### PROBLEM DESCRIPTION
Every entry in the data is to be written out exactly; no picture belongs in the copy.

▽

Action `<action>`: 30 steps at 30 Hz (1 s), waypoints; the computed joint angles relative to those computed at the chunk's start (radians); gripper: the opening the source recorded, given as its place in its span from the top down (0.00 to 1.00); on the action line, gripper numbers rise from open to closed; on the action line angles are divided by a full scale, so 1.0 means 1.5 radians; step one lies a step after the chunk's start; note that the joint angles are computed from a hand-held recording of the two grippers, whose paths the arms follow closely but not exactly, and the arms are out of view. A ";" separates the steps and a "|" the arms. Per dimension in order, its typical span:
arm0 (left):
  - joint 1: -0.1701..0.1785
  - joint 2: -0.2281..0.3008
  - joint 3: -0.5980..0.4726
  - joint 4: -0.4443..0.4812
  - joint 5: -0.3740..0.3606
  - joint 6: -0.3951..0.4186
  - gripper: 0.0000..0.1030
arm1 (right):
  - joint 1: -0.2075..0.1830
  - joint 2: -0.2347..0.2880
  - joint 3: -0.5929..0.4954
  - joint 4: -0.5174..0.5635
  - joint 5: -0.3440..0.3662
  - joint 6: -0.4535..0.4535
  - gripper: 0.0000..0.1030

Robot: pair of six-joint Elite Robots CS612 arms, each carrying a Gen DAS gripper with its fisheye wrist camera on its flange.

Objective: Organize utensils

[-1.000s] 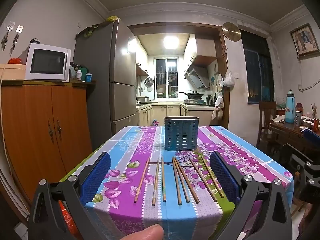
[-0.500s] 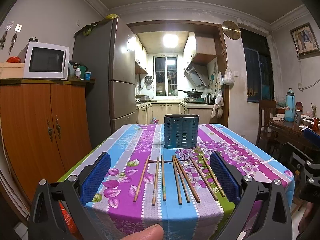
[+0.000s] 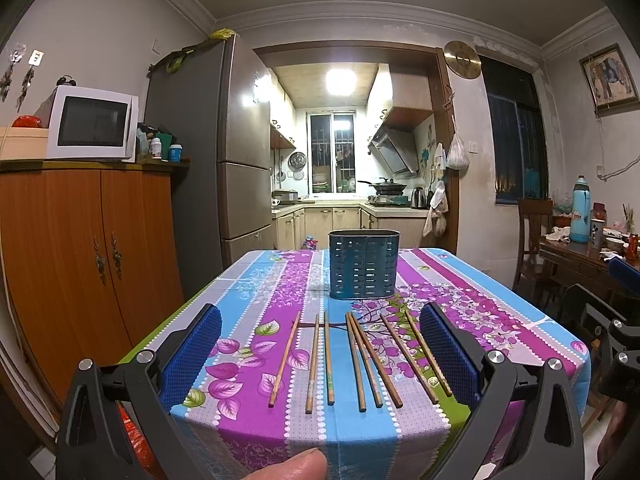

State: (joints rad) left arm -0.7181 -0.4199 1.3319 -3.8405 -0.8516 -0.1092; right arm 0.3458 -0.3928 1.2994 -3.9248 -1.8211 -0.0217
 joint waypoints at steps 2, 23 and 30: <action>0.000 0.000 -0.001 0.002 0.001 0.000 0.04 | 0.000 0.000 0.001 -0.001 0.002 0.000 0.05; 0.004 -0.003 -0.002 0.014 -0.001 -0.007 0.04 | 0.002 0.005 -0.012 -0.001 -0.008 -0.003 0.05; 0.005 -0.002 -0.004 0.014 -0.002 -0.002 0.04 | 0.003 0.005 -0.012 -0.001 -0.008 -0.002 0.05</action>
State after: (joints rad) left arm -0.7098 -0.4234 1.3252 -3.8194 -0.8542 -0.1128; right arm 0.3499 -0.3847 1.2808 -3.9256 -1.8325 -0.0252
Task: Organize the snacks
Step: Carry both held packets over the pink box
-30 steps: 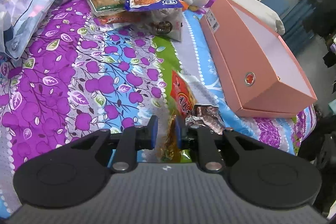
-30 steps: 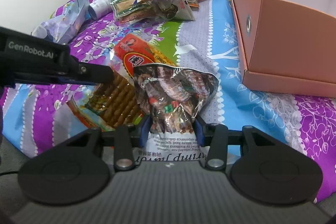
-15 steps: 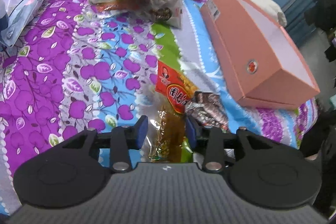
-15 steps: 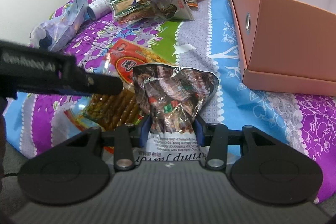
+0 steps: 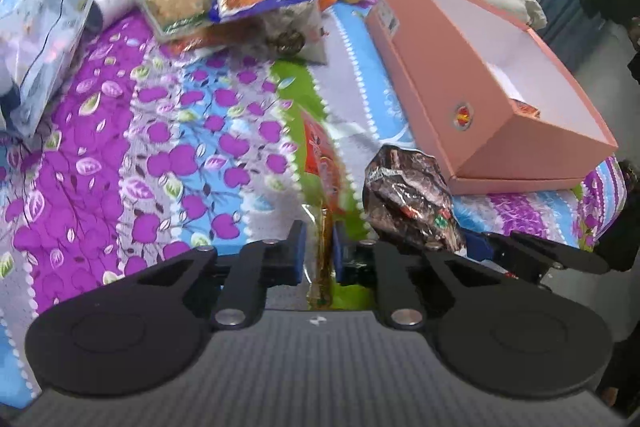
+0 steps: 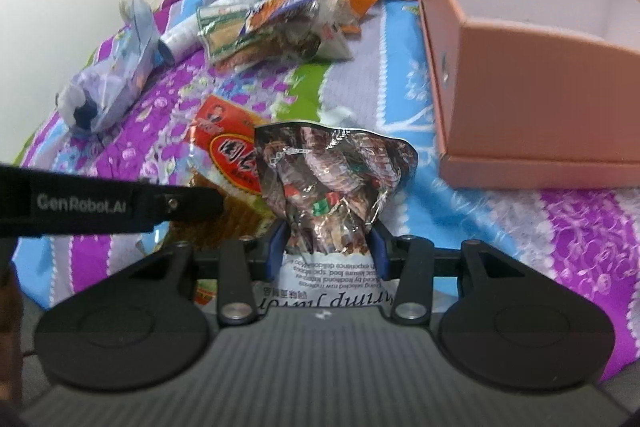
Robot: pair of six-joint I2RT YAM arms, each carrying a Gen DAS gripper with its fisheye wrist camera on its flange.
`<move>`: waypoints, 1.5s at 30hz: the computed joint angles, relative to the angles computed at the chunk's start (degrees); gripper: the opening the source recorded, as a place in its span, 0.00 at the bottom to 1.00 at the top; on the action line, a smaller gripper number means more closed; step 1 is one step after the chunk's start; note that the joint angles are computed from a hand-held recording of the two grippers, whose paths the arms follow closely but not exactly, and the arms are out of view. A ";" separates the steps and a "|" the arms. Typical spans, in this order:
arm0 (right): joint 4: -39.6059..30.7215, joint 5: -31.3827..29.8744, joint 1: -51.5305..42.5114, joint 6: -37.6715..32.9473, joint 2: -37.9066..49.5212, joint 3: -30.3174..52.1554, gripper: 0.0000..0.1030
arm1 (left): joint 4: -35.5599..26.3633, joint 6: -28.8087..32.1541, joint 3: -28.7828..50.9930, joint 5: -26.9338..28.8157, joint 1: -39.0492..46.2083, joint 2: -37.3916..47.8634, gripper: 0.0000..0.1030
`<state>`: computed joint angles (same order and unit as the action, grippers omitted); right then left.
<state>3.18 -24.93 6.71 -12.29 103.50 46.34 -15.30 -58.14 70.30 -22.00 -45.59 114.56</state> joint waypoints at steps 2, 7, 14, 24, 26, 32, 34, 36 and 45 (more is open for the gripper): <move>-0.76 -0.14 -0.28 0.23 -1.09 0.31 0.45 | -2.63 0.67 2.00 -1.50 -0.50 0.15 0.14; -2.65 -0.24 -0.23 0.25 -3.82 1.15 0.45 | -5.08 0.65 3.83 -3.23 -0.78 -0.93 0.14; -5.34 -0.35 -0.25 0.12 -7.53 3.30 0.45 | -9.65 0.53 6.21 -5.94 -0.63 -4.11 0.14; -9.40 -1.46 -2.01 1.11 -10.50 11.30 0.45 | -15.11 3.25 14.68 -10.23 -0.32 -5.71 0.14; -10.18 -1.95 -2.63 1.14 -10.51 13.39 0.45 | -16.29 4.22 17.70 -10.88 -0.30 -5.11 0.14; -12.53 -3.53 -4.85 1.03 -10.21 19.14 0.45 | -20.15 7.12 28.43 -12.33 -0.23 -1.70 0.14; -13.03 -4.11 -5.57 0.90 -9.66 20.83 0.45 | -21.41 8.11 32.44 -12.65 -0.16 -0.08 0.14; -13.47 -4.68 -6.41 0.66 -9.00 22.67 0.45 | -23.06 8.98 37.28 -12.85 -0.07 2.17 0.14; -15.68 -6.31 -10.95 -0.94 -4.23 31.60 0.45 | -32.45 13.14 66.11 -11.84 0.56 17.32 0.14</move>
<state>-12.50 -31.24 -4.23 -13.24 99.27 77.94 -47.75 -45.00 136.42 -33.85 -45.02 131.87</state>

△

### EXERCISE RESULT
Action `<action>`: 30 steps at 30 Hz (1 s), waypoints; the computed joint angles relative to those computed at the chunk's start (radians); gripper: the opening the source recorded, given as its place in its span from the top down (0.00 to 1.00); on the action line, gripper numbers rise from open to closed; on the action line angles are divided by a full scale, so 1.0 means 1.5 radians; step one lies a step after the chunk's start; note that the joint angles are computed from a hand-held recording of the two grippers, whose paths the arms follow closely but not exactly, and the arms are out of view. A ";" separates the steps and a "|" the arms. Per dimension in order, its typical span:
arm0 (left):
  - joint 1: -0.1701..0.1785
  - joint 2: -0.2281..0.3008
  - joint 3: -0.5980..0.4726
  - joint 4: -0.4443..0.4812
  - joint 5: -0.3740..0.3606
  - joint 6: -0.3951..0.4186
  - gripper: 0.0000..0.1030
arm1 (right):
  - joint 1: -0.2075..0.1830
  - joint 2: -0.2347..0.2880
  - joint 3: -0.5929..0.4954
  - joint 4: -0.5174..0.5635
  - joint 5: -0.3440..0.3662
  - joint 6: -0.4535..0.4535
  - gripper: 0.0000..0.1030

Robot: pair of six-joint Elite Robots CS612 arms, each carrying a Gen DAS gripper with its fisheye wrist camera on its flange.

Objective: Organize utensils

[-1.000s] 
[-0.500s] 
[+0.000s] 

State: (joints rad) left arm -0.7181 -0.4199 1.3319 -3.8405 -0.8516 -0.1092; right arm 0.3458 -0.3928 1.2994 -3.9248 -1.8211 -0.0217
 joint waypoints at steps 2, 23 and 30: <action>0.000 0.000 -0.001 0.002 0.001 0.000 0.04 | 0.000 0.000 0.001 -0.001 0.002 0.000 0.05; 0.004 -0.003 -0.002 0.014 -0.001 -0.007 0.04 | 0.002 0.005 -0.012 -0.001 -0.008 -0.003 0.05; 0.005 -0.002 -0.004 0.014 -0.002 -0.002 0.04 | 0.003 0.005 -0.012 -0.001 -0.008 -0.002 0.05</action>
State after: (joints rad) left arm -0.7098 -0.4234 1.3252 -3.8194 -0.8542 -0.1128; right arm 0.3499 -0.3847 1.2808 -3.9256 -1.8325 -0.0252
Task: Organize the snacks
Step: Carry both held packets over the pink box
-30 steps: 
-30 steps: 
-15 steps: 
-15 steps: 
+0 steps: 
+0 steps: 
Robot: pair of six-joint I2RT YAM arms, each carrying a Gen DAS gripper with its fisheye wrist camera on its flange.
`<move>`: waypoints, 1.5s at 30hz: the computed joint angles, relative to the angles computed at the chunk's start (degrees); gripper: the opening the source recorded, as a place in its span, 0.00 at the bottom to 1.00 at the top; on the action line, a smaller gripper number means more closed; step 1 is one step after the chunk's start; note that the joint angles are computed from a hand-held recording of the two grippers, whose paths the arms follow closely but not exactly, and the arms are out of view. A ";" separates the steps and a "|" the arms. Typical spans, in this order:
arm0 (right): joint 4: -39.6059..30.7215, joint 5: -31.3827..29.8744, joint 1: -51.5305..42.5114, joint 6: -37.6715..32.9473, joint 2: -37.9066..49.5212, joint 3: -30.3174..52.1554, gripper: 0.0000..0.1030
arm1 (left): joint 4: -35.5599..26.3633, joint 6: -28.8087..32.1541, joint 3: -28.7828..50.9930, joint 5: -26.9338..28.8157, joint 1: -39.0492..46.2083, joint 2: -37.3916..47.8634, gripper: 0.0000..0.1030
`<state>`: computed joint angles (same order and unit as the action, grippers omitted); right then left.
<state>3.18 -24.93 6.71 -12.29 103.50 46.34 -15.30 -58.14 70.30 -22.00 -45.59 114.56</state> joint waypoints at steps 2, 7, 14, 24, 26, 32, 34, 36 and 45 (more is open for the gripper): <move>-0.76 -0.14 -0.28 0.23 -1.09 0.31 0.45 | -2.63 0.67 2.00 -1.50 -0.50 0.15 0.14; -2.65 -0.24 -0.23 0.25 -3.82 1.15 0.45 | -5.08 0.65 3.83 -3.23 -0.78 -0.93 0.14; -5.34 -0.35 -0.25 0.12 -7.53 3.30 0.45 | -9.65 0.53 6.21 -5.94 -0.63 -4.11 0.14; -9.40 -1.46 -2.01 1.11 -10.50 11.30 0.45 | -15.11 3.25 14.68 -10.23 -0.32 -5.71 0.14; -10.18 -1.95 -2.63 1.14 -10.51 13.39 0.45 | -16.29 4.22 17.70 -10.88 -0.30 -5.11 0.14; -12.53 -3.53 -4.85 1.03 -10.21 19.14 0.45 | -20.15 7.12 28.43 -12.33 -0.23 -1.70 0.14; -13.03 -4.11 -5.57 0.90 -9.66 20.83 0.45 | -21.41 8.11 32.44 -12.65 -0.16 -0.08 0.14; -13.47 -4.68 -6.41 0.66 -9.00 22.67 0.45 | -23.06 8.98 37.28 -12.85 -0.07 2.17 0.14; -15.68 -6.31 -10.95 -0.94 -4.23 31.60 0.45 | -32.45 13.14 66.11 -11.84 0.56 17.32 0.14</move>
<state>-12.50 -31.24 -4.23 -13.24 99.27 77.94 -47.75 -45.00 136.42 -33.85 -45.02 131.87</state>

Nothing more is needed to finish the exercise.